Data Flow Visualization

Input: {"input_number": 5}
         |
         v
+-------------------+
| DoubleNumberStep  |
| - Validates input |
| - Doubles number  |
+-------------------+
         |
         | {"success": true, "input_number": 5, "doubled_number": 10}
         v
+-------------------+
| SaveResultStep    |
| - Gets fiber svc  |
| - Saves to DB     |
+-------------------+
         |
         | {"success": true, "result_id": "...", ...}
         v
   end_with_success

Step 8: Testing and Debugging

Logging Configuration

Use Python's logging module for debugging:

import logging

logger = logging.getLogger(__name__)

class MyStep(Step):
    async def run(self, data: dict) -> dict:
        logger.info(f"[MyStep] Starting with input data: {data}")

        # Log important values
        logger.info(f"[MyStep] Extracted value: {value}")

        # Log errors with stack traces
        logger.error(f"[MyStep] Operation failed: {str(e)}", exc_info=True)

        logger.info(f"[MyStep] Returning result: {result}")
        return result

Testing Steps Independently

# test_steps.py
import asyncio
from steps.double_step import DoubleNumberStep

async def test_double_step():
    step = DoubleNumberStep()

    # Test valid input
    result = await step.run({"input_number": 5})
    assert result["success"] == True
    assert result["doubled_number"] == 10

    # Test missing input
    result = await step.run({})
    assert result["success"] == False
    assert "error" in result

    # Test invalid input
    result = await step.run({"input_number": "not a number"})
    assert result["success"] == False

asyncio.run(test_double_step())

Viewing Pipeline Execution History

# List recent pipeline executions
fiber pipeline list-executions --pipeline number-doubler-pipeline

# View specific execution details
fiber pipeline show-execution <execution-id> --verbose

Next Steps

You have learned how to build data processing pipelines using the ia_modules execution engine.
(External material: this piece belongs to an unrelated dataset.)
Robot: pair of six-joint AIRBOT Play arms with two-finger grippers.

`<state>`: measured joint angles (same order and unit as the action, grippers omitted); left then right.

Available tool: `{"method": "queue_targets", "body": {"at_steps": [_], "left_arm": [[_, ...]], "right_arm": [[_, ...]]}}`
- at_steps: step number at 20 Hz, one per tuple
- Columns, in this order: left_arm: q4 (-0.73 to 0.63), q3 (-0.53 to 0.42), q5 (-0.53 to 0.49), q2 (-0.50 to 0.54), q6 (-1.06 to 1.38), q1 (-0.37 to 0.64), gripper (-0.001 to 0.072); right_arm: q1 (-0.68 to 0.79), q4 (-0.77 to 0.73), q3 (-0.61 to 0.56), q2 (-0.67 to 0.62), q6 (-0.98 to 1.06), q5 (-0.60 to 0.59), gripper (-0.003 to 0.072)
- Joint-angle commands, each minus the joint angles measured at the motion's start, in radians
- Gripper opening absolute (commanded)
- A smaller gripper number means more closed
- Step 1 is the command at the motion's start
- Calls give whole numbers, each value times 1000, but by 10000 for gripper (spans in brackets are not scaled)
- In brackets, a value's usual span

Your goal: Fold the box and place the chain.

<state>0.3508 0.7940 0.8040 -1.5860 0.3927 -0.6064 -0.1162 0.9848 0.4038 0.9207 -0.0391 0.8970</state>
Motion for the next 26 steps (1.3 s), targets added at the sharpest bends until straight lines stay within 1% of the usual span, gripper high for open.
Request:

Here are some next steps to explore:

Summary

You have successfully learned how to:

  • Configure pipelines in app_manifest.yaml with the ia_modules execution engine
  • Define pipeline steps, flow, and error handling in YAML
  • Create custom Step classes that extend the base Step class
  • Access FiberApp services for database persistence
  • Implement proper error handling and retry policies
  • Define flow control and conditional routing between steps

You are now ready to build sophisticated data processing pipelines with Fiberwise!